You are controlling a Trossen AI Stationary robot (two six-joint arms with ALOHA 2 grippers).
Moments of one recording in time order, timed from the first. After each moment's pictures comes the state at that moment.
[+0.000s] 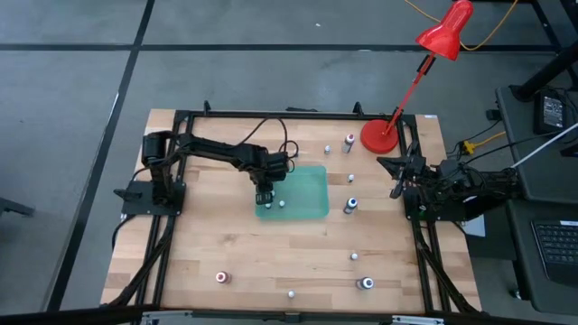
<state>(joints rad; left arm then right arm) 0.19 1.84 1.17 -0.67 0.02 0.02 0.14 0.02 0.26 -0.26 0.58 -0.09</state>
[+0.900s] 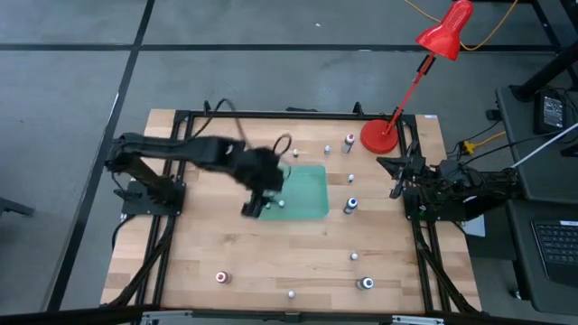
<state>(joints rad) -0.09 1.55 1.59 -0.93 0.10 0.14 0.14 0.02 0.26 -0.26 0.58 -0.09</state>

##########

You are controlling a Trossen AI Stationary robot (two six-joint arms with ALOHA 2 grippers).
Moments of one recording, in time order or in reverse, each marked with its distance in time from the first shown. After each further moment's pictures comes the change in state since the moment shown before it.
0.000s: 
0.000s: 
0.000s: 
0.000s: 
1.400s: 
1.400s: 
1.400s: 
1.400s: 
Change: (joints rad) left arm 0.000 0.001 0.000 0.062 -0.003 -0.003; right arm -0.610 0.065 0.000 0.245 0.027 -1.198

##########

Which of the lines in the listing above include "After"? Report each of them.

» **Task response**
Moments of one recording in time order, timed from the first. After each moment's pictures comes the state at that moment.
Moments of one recording, in time order or in reverse, each marked with its distance in time from the first shown. After each further moment's pictures comes the change in state since the moment shown before it.

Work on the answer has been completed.